[GOAL OF THE EXERCISE]: Each record beneath this line is to be copied exactly.

[INPUT DATA]:
_ _ _ _ _

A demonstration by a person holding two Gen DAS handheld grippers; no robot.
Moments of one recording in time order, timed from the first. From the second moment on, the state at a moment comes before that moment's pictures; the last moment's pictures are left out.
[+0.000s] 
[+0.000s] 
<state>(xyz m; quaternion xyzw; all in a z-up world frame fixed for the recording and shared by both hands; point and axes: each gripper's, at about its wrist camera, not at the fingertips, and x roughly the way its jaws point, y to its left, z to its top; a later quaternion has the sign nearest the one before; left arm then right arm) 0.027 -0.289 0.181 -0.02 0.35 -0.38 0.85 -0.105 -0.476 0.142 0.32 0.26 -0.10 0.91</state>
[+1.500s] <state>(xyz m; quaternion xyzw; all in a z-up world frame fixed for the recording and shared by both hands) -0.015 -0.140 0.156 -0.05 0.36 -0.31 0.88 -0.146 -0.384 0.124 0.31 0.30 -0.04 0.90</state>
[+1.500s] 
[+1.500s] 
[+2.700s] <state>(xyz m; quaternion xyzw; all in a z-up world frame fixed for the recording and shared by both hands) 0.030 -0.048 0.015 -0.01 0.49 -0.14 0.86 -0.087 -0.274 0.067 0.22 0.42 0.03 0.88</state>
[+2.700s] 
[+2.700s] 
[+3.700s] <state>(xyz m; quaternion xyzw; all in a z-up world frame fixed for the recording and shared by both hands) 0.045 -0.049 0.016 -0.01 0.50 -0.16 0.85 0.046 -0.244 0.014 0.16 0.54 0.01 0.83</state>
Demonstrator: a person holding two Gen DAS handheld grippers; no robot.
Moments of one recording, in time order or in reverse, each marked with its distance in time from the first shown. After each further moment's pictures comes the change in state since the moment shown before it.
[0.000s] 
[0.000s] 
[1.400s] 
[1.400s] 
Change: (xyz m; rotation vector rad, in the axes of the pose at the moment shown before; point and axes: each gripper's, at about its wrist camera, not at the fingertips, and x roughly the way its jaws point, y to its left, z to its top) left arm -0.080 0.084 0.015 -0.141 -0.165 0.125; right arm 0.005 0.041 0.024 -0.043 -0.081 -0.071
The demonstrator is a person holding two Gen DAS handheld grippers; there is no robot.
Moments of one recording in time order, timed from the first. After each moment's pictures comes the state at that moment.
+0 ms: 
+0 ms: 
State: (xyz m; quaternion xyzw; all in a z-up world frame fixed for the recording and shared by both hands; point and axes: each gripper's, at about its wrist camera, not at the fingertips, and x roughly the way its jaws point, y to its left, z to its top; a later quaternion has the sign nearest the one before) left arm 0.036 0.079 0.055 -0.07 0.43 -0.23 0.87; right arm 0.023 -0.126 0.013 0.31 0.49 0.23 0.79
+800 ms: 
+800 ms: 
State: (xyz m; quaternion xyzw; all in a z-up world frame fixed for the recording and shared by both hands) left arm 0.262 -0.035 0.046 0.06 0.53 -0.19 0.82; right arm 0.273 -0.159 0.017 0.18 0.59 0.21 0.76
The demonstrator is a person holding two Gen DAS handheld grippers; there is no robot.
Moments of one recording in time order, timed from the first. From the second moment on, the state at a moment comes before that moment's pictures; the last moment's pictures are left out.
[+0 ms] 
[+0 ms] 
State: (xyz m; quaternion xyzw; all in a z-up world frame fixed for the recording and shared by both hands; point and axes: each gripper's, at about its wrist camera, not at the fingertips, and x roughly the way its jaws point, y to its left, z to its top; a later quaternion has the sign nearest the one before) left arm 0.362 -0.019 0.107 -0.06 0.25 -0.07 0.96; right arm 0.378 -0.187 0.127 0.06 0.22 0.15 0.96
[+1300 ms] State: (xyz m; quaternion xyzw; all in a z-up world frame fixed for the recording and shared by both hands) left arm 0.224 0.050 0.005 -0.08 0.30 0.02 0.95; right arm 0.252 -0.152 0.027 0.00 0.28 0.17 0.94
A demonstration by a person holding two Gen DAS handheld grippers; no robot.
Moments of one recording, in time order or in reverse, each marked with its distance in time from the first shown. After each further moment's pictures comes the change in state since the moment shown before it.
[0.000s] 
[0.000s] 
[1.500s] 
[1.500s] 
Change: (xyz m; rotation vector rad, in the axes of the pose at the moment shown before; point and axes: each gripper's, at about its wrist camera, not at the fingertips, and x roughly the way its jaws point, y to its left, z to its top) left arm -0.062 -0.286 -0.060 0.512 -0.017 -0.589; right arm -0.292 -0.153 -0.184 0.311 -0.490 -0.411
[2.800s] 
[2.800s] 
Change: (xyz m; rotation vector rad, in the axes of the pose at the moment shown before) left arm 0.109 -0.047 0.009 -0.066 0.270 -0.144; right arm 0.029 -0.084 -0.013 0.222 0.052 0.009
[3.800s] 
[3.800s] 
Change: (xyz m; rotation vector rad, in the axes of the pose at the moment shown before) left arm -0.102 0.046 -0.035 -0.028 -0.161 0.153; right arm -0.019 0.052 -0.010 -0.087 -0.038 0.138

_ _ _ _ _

[SOLUTION TO THE PROBLEM]:
A demonstration by a person holding two Gen DAS handheld grippers; no robot.
Moments of one recording in time order, timed from the first. From the second moment on, the state at a moment comes before that moment's pictures; the last moment's pictures are left out.
[+0.000s] 
[+0.000s] 
<state>(xyz m; quaternion xyzw; all in a z-up world frame fixed for the recording and shared by both hands; point and axes: each gripper's, at about its wrist camera, not at the fingertips, and x roughly the way its jaws point, y to its left, z to its top; a later quaternion has the sign nearest the one before; left arm then right arm) 0.027 -0.289 0.181 -0.02 0.35 -0.38 0.85 -0.105 -0.476 0.142 0.32 0.26 -0.10 0.91</state>
[+1.500s] <state>(xyz m; quaternion xyzw; all in a z-up world frame fixed for the recording and shared by both hands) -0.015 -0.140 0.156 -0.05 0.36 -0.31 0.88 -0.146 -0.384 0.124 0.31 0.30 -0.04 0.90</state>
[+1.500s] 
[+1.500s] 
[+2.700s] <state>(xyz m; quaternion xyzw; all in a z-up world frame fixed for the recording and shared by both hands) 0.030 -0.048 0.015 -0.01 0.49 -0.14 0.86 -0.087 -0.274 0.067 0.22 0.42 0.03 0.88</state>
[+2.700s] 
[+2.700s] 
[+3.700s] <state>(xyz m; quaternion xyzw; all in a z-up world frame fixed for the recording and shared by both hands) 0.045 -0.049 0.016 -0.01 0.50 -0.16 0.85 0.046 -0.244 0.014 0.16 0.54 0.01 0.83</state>
Demonstrator: a person holding two Gen DAS handheld grippers; no robot.
Moments of one recording, in time order or in reverse, each marked with its distance in time from the first shown. After each further moment's pictures comes the change in state since the moment shown before it.
[0.000s] 
[0.000s] 
[1.400s] 
[1.400s] 
Change: (xyz m; rotation vector rad, in the axes of the pose at the moment shown before; point and axes: each gripper's, at about its wrist camera, not at the fingertips, and x roughly the way its jaws point, y to its left, z to its top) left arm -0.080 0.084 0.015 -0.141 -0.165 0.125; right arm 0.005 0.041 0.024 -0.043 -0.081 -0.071
The demonstrator is a person holding two Gen DAS handheld grippers; there is no robot.
Moments of one recording in time order, timed from the first. After each moment's pictures comes the state at that moment.
+0 ms: 
+0 ms: 
State: (xyz m; quaternion xyzw; all in a z-up world frame fixed for the recording and shared by both hands; point and axes: each gripper's, at about its wrist camera, not at the fingertips, and x roughly the way its jaws point, y to its left, z to its top; a later quaternion has the sign nearest the one before) left arm 0.036 0.079 0.055 -0.07 0.43 -0.23 0.87; right arm 0.023 -0.126 0.013 0.31 0.49 0.23 0.79
+800 ms: 
+800 ms: 
State: (xyz m; quaternion xyzw; all in a z-up world frame fixed for the recording and shared by both hands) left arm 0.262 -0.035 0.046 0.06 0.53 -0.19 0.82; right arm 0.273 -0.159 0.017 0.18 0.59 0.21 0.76
The demonstrator is a person holding two Gen DAS handheld grippers; there is no robot.
Moments of one recording in time order, timed from the first. From the second moment on, the state at a moment comes before that moment's pictures; the last moment's pictures are left out.
[+0 ms] 
[+0 ms] 
State: (xyz m; quaternion xyzw; all in a z-up world frame fixed for the recording and shared by both hands; point and axes: each gripper's, at about its wrist camera, not at the fingertips, and x roughly the way its jaws point, y to its left, z to its top; a later quaternion has the sign nearest the one before) left arm 0.362 -0.019 0.107 -0.06 0.25 -0.07 0.96; right arm 0.378 -0.187 0.127 0.06 0.22 0.15 0.96
[+1300 ms] State: (xyz m; quaternion xyzw; all in a z-up world frame fixed for the recording and shared by both hands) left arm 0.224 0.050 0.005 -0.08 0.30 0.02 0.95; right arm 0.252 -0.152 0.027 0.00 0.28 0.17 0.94
A demonstration by a person holding two Gen DAS handheld grippers; no robot.
Moments of one recording, in time order or in reverse, each marked with its distance in time from the first shown. After each further moment's pictures comes the change in state since the moment shown before it.
[0.000s] 
[0.000s] 
[1.500s] 
[1.500s] 
Change: (xyz m; rotation vector rad, in the axes of the pose at the moment shown before; point and axes: each gripper's, at about its wrist camera, not at the fingertips, and x roughly the way its jaws point, y to its left, z to its top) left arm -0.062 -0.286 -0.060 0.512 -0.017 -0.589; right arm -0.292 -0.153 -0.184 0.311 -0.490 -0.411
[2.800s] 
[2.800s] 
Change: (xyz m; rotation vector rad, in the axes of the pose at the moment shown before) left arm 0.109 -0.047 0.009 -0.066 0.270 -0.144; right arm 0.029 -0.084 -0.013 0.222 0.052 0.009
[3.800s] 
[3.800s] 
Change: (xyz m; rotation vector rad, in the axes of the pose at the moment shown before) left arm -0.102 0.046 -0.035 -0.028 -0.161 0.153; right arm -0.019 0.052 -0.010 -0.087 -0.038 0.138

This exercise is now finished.